Из меди и перьев
Сольвег смотрела, а он говорил, говорил, точно и не ее он видел перед собою. А она не знала, как он жил до нее, до того, как осел в этом городе, как приехал в Исолт.
– Они отправили ее в клетке на тот остров, представь, – вновь усмехнулся аптекарь, хотя ничего смешного она не заметила. – Рулевой вернулся назад, выпил в таверне пинты три эля, а потом веселил постояльцев, боялся на улицу выйти. Все жался к служанке, с колен своих ее не спускал. Уткнулся в девчонку, точно дитя, а та и рада лишней монете. На следующий день собрал пожитки, я слышал, да и ушел он из гор и из гаваней, сказал, что уходит в столицу.

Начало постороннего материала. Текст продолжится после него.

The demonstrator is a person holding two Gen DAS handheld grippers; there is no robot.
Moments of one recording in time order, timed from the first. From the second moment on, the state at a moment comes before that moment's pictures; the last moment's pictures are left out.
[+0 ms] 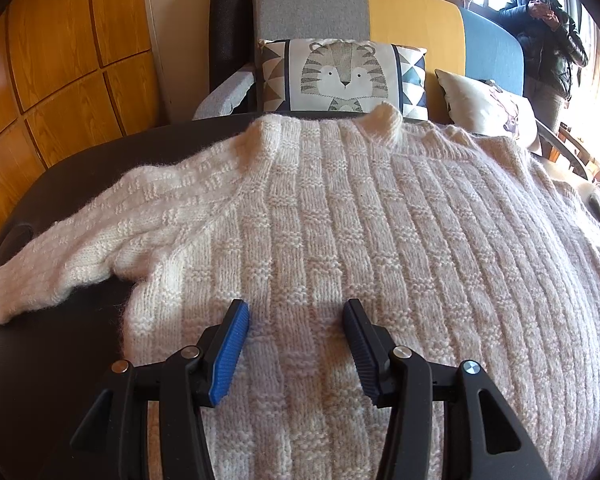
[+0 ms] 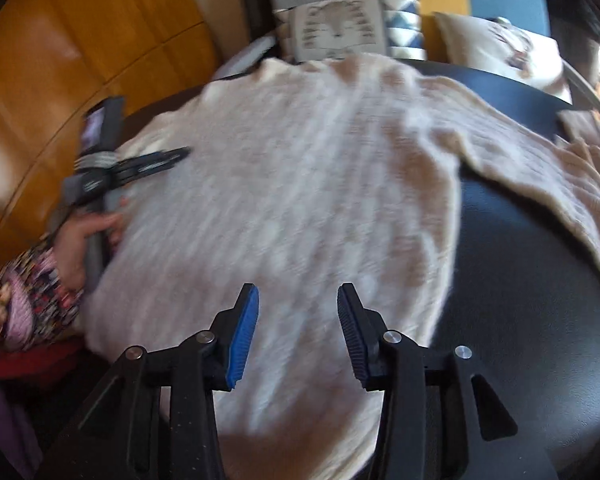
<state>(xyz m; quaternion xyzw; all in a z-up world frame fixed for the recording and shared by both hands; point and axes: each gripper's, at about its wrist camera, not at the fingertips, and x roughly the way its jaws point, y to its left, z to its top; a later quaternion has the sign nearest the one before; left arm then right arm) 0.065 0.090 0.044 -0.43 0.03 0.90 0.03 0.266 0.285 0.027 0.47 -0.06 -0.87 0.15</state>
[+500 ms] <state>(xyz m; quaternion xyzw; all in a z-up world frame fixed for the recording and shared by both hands) 0.069 0.093 0.044 -0.43 0.03 0.90 0.02 0.268 0.283 -0.001 0.51 0.01 -0.85 0.12</state>
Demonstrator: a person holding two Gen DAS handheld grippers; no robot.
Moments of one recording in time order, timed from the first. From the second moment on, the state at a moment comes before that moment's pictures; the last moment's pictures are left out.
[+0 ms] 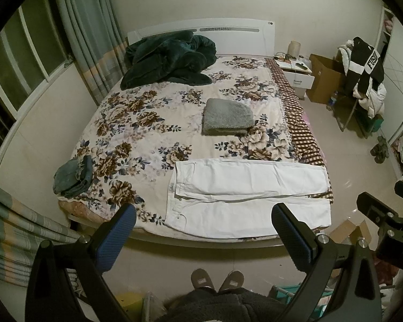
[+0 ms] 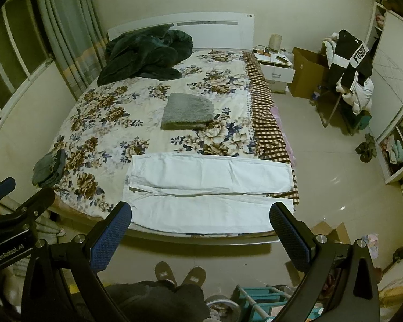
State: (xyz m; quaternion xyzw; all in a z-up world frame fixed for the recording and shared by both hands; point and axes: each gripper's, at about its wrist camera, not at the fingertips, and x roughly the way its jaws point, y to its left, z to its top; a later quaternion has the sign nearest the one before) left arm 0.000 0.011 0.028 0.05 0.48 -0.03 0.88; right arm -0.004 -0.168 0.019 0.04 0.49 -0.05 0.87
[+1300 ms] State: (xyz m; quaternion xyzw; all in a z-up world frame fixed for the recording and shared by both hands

Может, до сих пор там живет, почем мне известно.
– И ты предлагаешь, – Сольвег говорила медленно, будто с городским дурачком. – Чтобы я наскребла остатки деньжат, бросила все, пошла бы в Руад, нашла рулевого-пьянчугу, который скорее всего помер лет с десять назад – и расспросила его о том, что за тварь он вывозил из старого пиратского порта, когда меня и на свете-то не было? И это при условии, что тебе не привиделось, впечатлительный мой. Так складно рисуешь, тебе бы быть скоморохом. Все больше бы получал, чем со своей убогой лавчонки.